The benefit and side effects of FASENRA were evaluated in three clinical trials of patients with severe asthma and increased eosinophilic white cells in blood. All patients were taking their usual treatments for asthma. In addition, patients received new treatment with either FASENRA or placebo. Neither the patients nor the health care providers knew which new treatment was being given until after the trials were completed.
In the first two trials the benefit of FASENRA was evaluated by measuring the frequency of asthma attacks (exacerbations) in comparison to placebo, and in the third trial by measuring the use of maintenance corticosteroids in comparison to placebo.
How were the trials designed?
The safety and efficacy of FASENRA were established in three double-blind, multicenter, randomized, parallel-group, placebo-controlled trials, in adolescents and adults with uncontrolled severe asthma. All patients had to have elevated blood eosinophil count and continued their background asthma therapy throughout the duration of the trials. FASENRA or placebo were administered once every 4 weeks for the first 3 doses, and then every 8 weeks thereafter.
The efficacy outcome measure in Trials 1 and 2 was the frequency of asthma exacerbations for each patient during the 48 and 56-weeks, respectively.
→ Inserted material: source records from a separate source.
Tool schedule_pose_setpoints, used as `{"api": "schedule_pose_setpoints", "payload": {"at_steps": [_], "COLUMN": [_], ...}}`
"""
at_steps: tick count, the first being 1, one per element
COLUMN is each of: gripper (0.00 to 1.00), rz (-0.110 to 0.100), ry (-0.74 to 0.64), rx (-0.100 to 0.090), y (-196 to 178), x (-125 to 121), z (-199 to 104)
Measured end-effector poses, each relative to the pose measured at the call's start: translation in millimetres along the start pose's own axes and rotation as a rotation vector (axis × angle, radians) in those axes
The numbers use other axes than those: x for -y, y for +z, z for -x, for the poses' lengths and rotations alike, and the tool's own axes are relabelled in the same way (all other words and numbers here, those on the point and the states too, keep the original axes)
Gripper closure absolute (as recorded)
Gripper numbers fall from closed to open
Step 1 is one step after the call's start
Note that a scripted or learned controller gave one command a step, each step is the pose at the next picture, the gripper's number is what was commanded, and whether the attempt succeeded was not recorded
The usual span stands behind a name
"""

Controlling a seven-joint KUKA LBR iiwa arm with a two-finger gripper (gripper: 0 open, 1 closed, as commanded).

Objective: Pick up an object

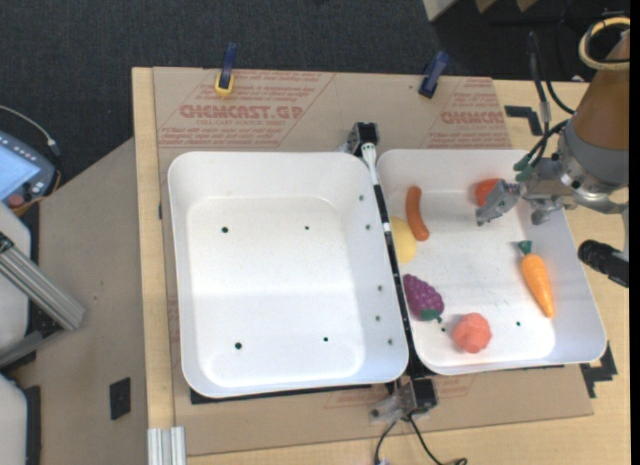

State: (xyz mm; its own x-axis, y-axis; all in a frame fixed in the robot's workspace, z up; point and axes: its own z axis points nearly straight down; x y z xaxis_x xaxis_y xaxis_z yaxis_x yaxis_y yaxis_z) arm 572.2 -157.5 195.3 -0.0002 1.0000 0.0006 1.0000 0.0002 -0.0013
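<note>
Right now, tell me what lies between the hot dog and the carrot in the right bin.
Nothing: in the camera view, only bare white bin floor lies between the hot dog and the carrot.

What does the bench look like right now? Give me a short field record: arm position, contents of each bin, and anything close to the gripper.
arm: reaches in from the right, gripper over the right bin's far right part
right bin: holds all the toys
items: sausage, yellow piece at the divider, purple grapes, red-pink fruit, carrot, red-orange piece
nearest to gripper: red-orange piece, just beside it; contact cannot be told
left bin: white floor with small dark holes
held object: none seen
</note>
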Motion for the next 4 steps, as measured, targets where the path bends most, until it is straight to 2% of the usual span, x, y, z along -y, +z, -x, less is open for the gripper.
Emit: {"api": "schedule_pose_setpoints", "payload": {"at_steps": [1,2,3,4], "gripper": [0.00,1.00,1.00,1.00], "rz": [0.016,0.007,0.020,0.008], "ry": [-0.007,-0.002,-0.007,-0.002], "rx": [0.004,0.003,0.001,0.004], "y": [-79.7,-85.1,-228.2,-229.0], "x": [-80.0,-76.1,-55.2,-55.5], "z": [-38.2,-35.4,-89.1,-86.0]}}
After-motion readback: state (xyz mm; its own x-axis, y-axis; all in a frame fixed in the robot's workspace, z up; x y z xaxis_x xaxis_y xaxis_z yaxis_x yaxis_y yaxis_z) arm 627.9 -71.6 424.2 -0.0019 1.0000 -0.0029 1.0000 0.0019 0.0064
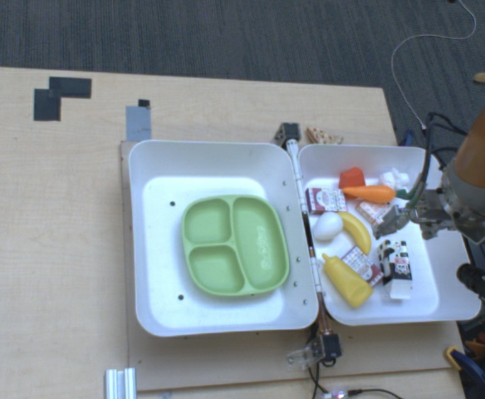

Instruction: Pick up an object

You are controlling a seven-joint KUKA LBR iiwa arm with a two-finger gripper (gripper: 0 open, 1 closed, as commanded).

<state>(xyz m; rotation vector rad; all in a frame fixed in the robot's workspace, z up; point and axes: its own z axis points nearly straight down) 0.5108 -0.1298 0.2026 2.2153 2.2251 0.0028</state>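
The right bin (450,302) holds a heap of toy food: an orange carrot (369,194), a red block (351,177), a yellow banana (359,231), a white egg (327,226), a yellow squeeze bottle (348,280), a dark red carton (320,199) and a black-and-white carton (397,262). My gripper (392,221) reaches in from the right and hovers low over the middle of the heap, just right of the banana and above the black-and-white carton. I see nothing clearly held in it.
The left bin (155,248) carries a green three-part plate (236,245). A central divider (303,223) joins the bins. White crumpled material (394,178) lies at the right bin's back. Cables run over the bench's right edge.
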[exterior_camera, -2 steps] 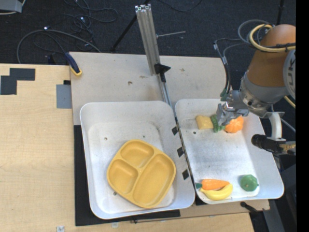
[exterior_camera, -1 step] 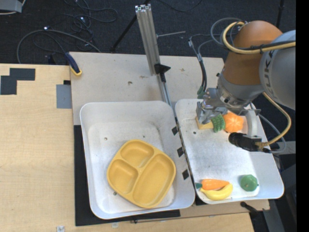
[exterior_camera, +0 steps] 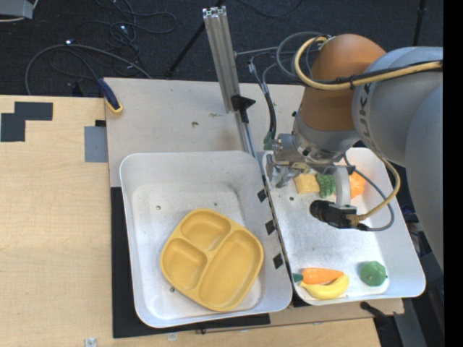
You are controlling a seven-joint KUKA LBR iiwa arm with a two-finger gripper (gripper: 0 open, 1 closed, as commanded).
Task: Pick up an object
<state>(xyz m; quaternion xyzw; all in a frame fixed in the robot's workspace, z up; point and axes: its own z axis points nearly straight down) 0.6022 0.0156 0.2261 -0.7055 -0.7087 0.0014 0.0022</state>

Asthma exacerbation was defined as a worsening of asthma requiring use of oral/systemic corticosteroids for at least 3 days, and/or emergency department visits requiring use of oral/systemic corticosteroids and/or hospitalization.
The primary outcome for Trial 3 was percent reduction from baseline of the final OCS dose during Weeks 24 to 28, while maintaining asthma control.
GLOSSARY
CLINICAL TRIAL: Voluntary research studies conducted in people and designed to answer specific questions about the safety or effectiveness of drugs, vaccines, other therapies, or new ways of using existing treatments.
COMPARATOR: A previously available treatment or placebo used in clinical trials that is compared to the actual drug being tested.
EFFICACY: How well the drug achieves the desired response when it is taken as described in a controlled clinical setting, such as during a clinical trial.
PLACEBO: An inactive substance or “sugar pill” that looks the same as, and is given the same way as, an active drug or treatment being tested. The effects of the active drug or treatment are compared to the effects of the placebo.
SUBGROUP: A subset of the population studied in a clinical trial. Demographic subsets include sex, race, and age groups.